Your objective: Retype, exactly and with both ends included, the lines below from the one containing "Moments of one" through the end; omit the pictures.

Source material:
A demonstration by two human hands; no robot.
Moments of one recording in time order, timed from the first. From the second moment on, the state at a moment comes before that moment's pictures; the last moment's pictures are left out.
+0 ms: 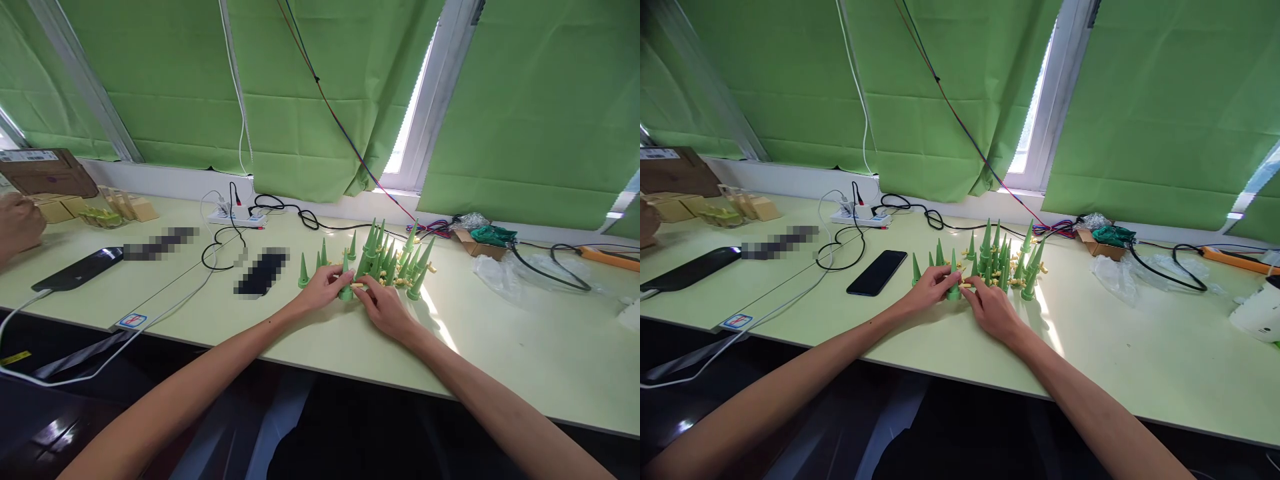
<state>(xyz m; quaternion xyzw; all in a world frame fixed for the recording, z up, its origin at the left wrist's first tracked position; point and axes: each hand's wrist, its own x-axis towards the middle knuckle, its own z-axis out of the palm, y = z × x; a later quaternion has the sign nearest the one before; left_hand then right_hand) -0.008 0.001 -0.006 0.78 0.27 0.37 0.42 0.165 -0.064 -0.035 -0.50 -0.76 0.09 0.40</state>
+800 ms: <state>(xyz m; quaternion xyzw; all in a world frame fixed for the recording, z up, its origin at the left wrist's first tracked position) -0.010 -0.004 -0.007 0.82 0.25 0.35 0.37 0.170 -0.058 -0.043 -0.47 -0.77 0.11 0.41</state>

Answer:
Moments of one recording in time order, timed from the first. From the second moment on, the state at a moment comes before that moment's pictures; the last moment's pictures are left out.
+0 ms: 
<state>(xyz m; quaternion xyzw; all in a world frame fixed for the recording, z up, its origin at the left wrist's first tracked position; point and axes: each hand's wrist, its own x-axis towards the middle knuckle, its own z-axis out of the palm, y = z × x; a later quaternion has the sign nearest the one before; left_hand then right_hand) -0.008 0.001 -0.006 0.78 0.27 0.37 0.42 0.165 -0.064 -0.035 -0.50 -0.76 0.09 0.40</state>
+800 ms: <state>(xyz m; quaternion xyzw; all in a world frame fixed for the recording, z up, its origin at the left wrist's first tracked position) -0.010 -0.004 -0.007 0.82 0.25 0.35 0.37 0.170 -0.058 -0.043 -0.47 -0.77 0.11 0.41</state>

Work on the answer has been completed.